## EXERCISE DETAILS
Take the entries below and print only the lines from the one with "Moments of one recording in" through the one with "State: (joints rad", exactly as they stand, both ends included.

## GIVEN RECORDS
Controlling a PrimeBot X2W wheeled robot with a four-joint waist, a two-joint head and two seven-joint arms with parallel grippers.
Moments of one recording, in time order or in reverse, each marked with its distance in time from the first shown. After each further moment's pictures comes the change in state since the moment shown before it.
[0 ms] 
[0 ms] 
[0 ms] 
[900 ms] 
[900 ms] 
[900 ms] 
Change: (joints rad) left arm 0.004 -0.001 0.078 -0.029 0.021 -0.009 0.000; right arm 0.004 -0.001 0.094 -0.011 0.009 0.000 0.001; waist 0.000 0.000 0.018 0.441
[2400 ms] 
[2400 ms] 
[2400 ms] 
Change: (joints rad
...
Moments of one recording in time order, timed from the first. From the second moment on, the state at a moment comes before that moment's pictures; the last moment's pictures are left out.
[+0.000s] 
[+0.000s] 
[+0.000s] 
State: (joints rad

## FINISHED TASK
Moments of one recording in time order, timed from the first. From the second moment on, the state at a moment comes before that moment's pictures; the last moment's pictures are left out.
[+0.000s] 
[+0.000s] 
[+0.000s] 
State: (joints rad

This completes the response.